Big Data Frameworks – AWS Technologies Blog

Framework	Description	Use Cases	Strengths
Apache Hadoop	A distributed framework for storing and processing large datasets using the Hadoop Distributed File System (HDFS) and the MapReduce programming model.	Batch processing, ETL, data storage.	– Scalable and reliable storage (HDFS). – Proven technology.
Apache Spark	A unified analytics engine for large-scale data processing, offering in-memory computing and support for batch, streaming, and ML workloads.	Streaming analytics, machine learning, graph processing, batch ETL.	– In-memory processing for speed. – Broad use case support.

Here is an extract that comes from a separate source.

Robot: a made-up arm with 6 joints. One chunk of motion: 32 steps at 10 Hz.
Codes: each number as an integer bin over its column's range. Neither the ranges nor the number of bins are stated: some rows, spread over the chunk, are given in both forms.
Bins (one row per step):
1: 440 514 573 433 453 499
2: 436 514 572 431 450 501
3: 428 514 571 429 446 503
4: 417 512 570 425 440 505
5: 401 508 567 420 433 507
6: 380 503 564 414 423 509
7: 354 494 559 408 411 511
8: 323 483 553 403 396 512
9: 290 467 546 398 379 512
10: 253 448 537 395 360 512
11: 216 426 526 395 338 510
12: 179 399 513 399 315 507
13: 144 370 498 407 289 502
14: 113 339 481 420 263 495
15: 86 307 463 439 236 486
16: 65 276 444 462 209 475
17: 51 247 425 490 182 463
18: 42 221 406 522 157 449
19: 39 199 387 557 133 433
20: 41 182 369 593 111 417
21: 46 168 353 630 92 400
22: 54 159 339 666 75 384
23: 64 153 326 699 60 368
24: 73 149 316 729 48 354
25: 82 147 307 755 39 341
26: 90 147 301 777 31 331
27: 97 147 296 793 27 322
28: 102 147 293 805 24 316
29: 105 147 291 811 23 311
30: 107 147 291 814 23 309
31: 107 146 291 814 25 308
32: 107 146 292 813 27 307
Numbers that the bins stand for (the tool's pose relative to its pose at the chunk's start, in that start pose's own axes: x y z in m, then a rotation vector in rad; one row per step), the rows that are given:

Apache HBase	A distributed, NoSQL database built on HDFS for real-time, random read/write access to large datasets.	Real-time applications, time-series data, IoT data storage.	– Low-latency reads/writes. – Scales horizontally.
Apache Flink	A framework for real-time stream processing and distributed batch processing, with low-latency and high-throughput capabilities.	Real-time analytics, event processing, streaming ETL.	– True real-time processing. – Stateful stream management.
Presto	A distributed SQL query engine designed for fast, interactive queries across large datasets, optimized for analytics over heterogeneous data sources.	Interactive SQL querying, federated queries, analytics on data lakes.	– High performance for SQL. – Query federation.
Hive	A data warehouse tool built on Hadoop, providing SQL-like query capabilities (HiveQL) for processing and analyzing structured datasets.	Data warehousing, batch analytics, schema-on-read processing.	– Familiar SQL-like interface. – Integrates with Hadoop.